[Entries taken from a collection]
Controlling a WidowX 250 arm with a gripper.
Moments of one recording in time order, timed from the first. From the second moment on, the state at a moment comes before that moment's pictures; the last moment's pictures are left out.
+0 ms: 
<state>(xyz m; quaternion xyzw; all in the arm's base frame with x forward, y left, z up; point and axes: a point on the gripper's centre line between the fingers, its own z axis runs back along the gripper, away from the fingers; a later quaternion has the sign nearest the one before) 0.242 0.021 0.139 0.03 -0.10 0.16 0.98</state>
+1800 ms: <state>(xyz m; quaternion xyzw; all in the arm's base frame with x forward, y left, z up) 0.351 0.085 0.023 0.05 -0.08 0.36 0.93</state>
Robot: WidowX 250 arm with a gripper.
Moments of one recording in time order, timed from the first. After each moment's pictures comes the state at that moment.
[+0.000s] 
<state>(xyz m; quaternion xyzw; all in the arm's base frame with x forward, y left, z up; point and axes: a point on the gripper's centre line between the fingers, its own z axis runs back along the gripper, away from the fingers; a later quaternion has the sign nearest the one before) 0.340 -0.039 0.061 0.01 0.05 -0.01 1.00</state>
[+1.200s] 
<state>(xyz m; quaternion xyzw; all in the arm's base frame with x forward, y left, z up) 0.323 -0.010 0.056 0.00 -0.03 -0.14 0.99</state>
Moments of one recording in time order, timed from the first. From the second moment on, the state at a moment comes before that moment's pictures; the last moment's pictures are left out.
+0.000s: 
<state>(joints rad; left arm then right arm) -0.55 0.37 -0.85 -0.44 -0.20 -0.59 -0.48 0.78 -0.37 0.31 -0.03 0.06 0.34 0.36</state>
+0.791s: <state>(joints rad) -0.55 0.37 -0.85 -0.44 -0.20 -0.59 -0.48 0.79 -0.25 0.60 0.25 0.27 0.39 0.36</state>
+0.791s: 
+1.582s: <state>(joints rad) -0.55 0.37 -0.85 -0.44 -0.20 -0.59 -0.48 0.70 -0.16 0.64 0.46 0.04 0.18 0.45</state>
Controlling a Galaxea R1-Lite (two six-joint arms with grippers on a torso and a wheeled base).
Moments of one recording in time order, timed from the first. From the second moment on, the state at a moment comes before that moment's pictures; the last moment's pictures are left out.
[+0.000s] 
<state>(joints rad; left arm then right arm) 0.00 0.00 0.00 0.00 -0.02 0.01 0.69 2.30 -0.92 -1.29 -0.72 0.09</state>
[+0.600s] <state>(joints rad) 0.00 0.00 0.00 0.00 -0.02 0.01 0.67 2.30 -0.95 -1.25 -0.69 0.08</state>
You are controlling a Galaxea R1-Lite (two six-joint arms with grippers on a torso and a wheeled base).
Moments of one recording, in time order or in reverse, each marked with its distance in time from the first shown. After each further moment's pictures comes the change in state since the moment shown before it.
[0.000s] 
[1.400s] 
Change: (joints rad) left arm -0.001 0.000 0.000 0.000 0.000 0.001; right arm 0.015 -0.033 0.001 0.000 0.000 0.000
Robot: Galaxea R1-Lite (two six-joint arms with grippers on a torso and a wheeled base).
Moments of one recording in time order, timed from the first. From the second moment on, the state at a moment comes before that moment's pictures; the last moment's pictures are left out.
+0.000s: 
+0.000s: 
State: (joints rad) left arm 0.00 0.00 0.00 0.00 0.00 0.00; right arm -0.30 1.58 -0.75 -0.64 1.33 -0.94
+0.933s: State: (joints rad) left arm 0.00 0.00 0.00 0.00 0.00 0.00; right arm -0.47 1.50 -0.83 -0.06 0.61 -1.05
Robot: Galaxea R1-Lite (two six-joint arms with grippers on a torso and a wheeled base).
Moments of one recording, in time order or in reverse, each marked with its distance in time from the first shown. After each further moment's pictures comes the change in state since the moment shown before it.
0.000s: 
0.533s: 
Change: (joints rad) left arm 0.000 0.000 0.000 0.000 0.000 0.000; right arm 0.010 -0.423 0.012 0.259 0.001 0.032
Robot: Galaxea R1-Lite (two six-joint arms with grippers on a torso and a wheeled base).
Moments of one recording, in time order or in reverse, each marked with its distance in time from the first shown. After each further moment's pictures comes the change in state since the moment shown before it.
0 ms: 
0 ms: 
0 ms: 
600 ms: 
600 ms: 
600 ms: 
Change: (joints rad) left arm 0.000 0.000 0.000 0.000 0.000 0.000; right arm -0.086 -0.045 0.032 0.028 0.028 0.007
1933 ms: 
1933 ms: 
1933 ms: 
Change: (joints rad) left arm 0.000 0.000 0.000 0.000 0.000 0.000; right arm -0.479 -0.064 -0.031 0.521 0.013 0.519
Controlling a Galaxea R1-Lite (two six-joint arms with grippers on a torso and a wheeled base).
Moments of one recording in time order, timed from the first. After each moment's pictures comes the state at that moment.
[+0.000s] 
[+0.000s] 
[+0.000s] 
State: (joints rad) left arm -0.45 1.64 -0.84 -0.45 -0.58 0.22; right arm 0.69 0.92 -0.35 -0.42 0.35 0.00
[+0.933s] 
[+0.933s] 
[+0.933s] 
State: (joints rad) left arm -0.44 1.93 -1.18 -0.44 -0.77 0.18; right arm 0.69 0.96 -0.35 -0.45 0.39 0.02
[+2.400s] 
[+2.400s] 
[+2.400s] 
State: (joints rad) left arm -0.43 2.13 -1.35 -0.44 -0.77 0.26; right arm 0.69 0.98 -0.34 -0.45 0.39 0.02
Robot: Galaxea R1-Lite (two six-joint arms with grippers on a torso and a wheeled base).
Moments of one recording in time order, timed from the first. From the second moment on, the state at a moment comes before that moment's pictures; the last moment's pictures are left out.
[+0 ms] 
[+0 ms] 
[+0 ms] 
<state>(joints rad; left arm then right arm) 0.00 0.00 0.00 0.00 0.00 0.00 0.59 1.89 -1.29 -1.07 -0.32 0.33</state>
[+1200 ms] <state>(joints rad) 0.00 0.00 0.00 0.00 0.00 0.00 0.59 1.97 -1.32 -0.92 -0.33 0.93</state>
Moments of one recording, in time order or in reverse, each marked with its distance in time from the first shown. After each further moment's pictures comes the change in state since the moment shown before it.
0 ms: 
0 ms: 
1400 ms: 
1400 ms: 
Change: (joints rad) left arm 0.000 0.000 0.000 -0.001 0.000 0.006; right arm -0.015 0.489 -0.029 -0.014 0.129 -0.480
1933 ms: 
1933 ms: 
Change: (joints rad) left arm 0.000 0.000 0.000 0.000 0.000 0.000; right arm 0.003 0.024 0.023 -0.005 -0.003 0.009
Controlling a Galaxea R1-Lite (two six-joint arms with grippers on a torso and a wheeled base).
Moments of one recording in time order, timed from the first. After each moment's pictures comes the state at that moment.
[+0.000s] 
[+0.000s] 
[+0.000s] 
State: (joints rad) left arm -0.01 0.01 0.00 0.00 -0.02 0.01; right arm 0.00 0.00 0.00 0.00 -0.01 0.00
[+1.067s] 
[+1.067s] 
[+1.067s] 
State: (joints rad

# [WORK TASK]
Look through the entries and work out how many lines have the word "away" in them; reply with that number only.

# [WRITTEN RESPONSE]
2